Enhanced inhibition of Listeria monocytogenes and Salmonella enterica serovar Enteritidis in ready-to-eat meat by lactate and diacetate

The antimicrobial activities of salts of organic acids such as lactate and diacetate are well documented, but there is limited information on their combined effect on the survival and growth of Listeria monocytogenes and Salmonella spp. in ready-to-eat (RTE) meat. In the present study, 2.5% sodium lactate and 0.2% sodium diacetate were found to effectively control growth of the pathogens. Enhanced inhibitory effect was observed in the salt combination treatment, being synergistic in Listeria at both 5 and 10°C for up to 60 days. An additive effect was generally observed in Salmonella in an RTE meat model system. The effective inhibitory concentrations of lactate and diacetate were tested in beef bologna, a commercial RTE meat product. Enhanced pathogen inhibition was also observed.; The automated optical procedure and the standard procedure for cell enumeration were used to determine the behavior of Listeria in RTE meat, and to test the efficacy of the antimicrobials.

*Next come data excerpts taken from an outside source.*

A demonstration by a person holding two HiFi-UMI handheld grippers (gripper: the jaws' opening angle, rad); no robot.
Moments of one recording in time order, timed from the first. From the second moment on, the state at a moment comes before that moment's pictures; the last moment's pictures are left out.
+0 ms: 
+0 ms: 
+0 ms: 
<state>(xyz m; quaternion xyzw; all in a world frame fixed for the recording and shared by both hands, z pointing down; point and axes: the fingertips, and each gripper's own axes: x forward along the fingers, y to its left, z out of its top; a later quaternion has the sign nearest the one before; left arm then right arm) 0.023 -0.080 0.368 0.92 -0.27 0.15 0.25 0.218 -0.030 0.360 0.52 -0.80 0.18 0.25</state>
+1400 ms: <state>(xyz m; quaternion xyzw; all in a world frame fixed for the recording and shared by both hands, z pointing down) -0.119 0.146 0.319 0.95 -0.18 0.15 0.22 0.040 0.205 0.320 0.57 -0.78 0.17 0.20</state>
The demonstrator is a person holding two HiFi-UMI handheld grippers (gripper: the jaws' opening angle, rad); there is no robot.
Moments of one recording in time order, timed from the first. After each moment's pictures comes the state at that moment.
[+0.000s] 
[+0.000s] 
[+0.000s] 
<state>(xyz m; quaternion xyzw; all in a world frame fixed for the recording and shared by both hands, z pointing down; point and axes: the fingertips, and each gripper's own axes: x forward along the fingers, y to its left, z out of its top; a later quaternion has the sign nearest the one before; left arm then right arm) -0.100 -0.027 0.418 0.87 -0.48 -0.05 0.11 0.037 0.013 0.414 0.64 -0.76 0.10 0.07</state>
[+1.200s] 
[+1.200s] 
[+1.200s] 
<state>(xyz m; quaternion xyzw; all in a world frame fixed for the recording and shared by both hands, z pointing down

A high negative correlation (r), ranging from 0.92 to 0.99, was obtained between the detection time (DT) recorded by the optic procedure (BioSys Instrument) and cell numbers determined by the standard procedure. The rapid (<24 h) optic procedure was reliable in assessing the efficacy of the antimicrobials and in the rapid detection of low levels of listeriae that were undetectable by direct plating procedure.; An investigation into the effect of the stress resistance of L. monocytogenes to the salts of lactate and diacetate at pH 6.3 using a proteomic approach showed that the sodium diacetate treatment produced the highest changes in total number of proteins (198 vs. 131 in control and 150 in lactate treatment), highest unmatched proteins (124 vs. 53 in lactate), highest increase in expression (20 vs. 5 in lactate), and highest number of novel proteins (90 vs. 45 in lactate). The highest number of repressed proteins was observed in the combination treatment (41 vs. ∼30 in the single salt treatment). No difference showed in the expression level of prfA protein, the regulator of virulence genes of the pathogen, using Western blot analysis. The study suggests that the ability of L. monocytogenes to survive in the presence of lactate and diactetate is similar to survival mechanisms during NaCl or acid stress conditions, and that the expression of virulence proteins may not be affected by these salt treatments.